Most tutorials stop at 'it works'. This guide includes evaluation with RAGAS — so you can measure faithfulness, answer relevance, and context recall with real numbers, not gut feelings. It also covers advanced retrieval strategies (MMR, hybrid search, reranking) that close the gap from prototype to production.
Do I need an OpenAI API key to follow this tutorial?
No. Every code example has a local alternative using Ollama (free, runs on your machine). The OpenAI version is shown first for clarity, but Ollama alternatives are always provided. You need at least 16GB RAM and ~10GB disk for the local models.

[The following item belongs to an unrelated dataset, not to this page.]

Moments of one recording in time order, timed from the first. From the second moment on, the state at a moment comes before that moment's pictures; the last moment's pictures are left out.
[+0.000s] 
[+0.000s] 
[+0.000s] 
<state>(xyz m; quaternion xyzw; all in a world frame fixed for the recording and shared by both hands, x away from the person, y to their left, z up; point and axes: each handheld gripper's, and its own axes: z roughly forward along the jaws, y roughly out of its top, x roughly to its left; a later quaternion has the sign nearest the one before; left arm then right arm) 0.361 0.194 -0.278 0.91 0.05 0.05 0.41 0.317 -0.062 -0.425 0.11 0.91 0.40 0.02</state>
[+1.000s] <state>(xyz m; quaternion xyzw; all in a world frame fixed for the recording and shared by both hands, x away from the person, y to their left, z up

What is RAGAS and why should I use it?
RAGAS (Retrieval Augmented Generation Assessment) is an open-source framework that automatically evaluates four key metrics: Faithfulness (does the answer match the retrieved context?), Answer Relevance (does the answer address the question?), Context Precision (is the retrieved context on-topic?), and Context Recall (are all relevant facts retrieved?). Without evaluation, you're flying blind — RAG systems that 'feel good' often score below 70% on faithfulness.
When should I use MMR instead of similarity search?
Use MMR (Maximal Marginal Relevance) when your knowledge base has many similar documents and you get repetitive context in your answers. MMR explicitly penalizes redundancy, retrieving diverse-but-relevant chunks instead of the top-k most similar ones. Typical case: a product FAQ where many questions overlap — MMR retrieves one relevant chunk per topic instead of five paraphrases of the same answer.
How do I handle documents that are updated frequently?
Use ChromaDB's upsert with stable document IDs derived from content hash or file path + modification date. For daily updates: pull new/changed files, upsert only changed chunks (keep IDs stable for unchanged content). Weekly: run a full consistency check comparing your file system to the vector store and delete orphaned chunks. This avoids full reindexing which can take hours on large corpora.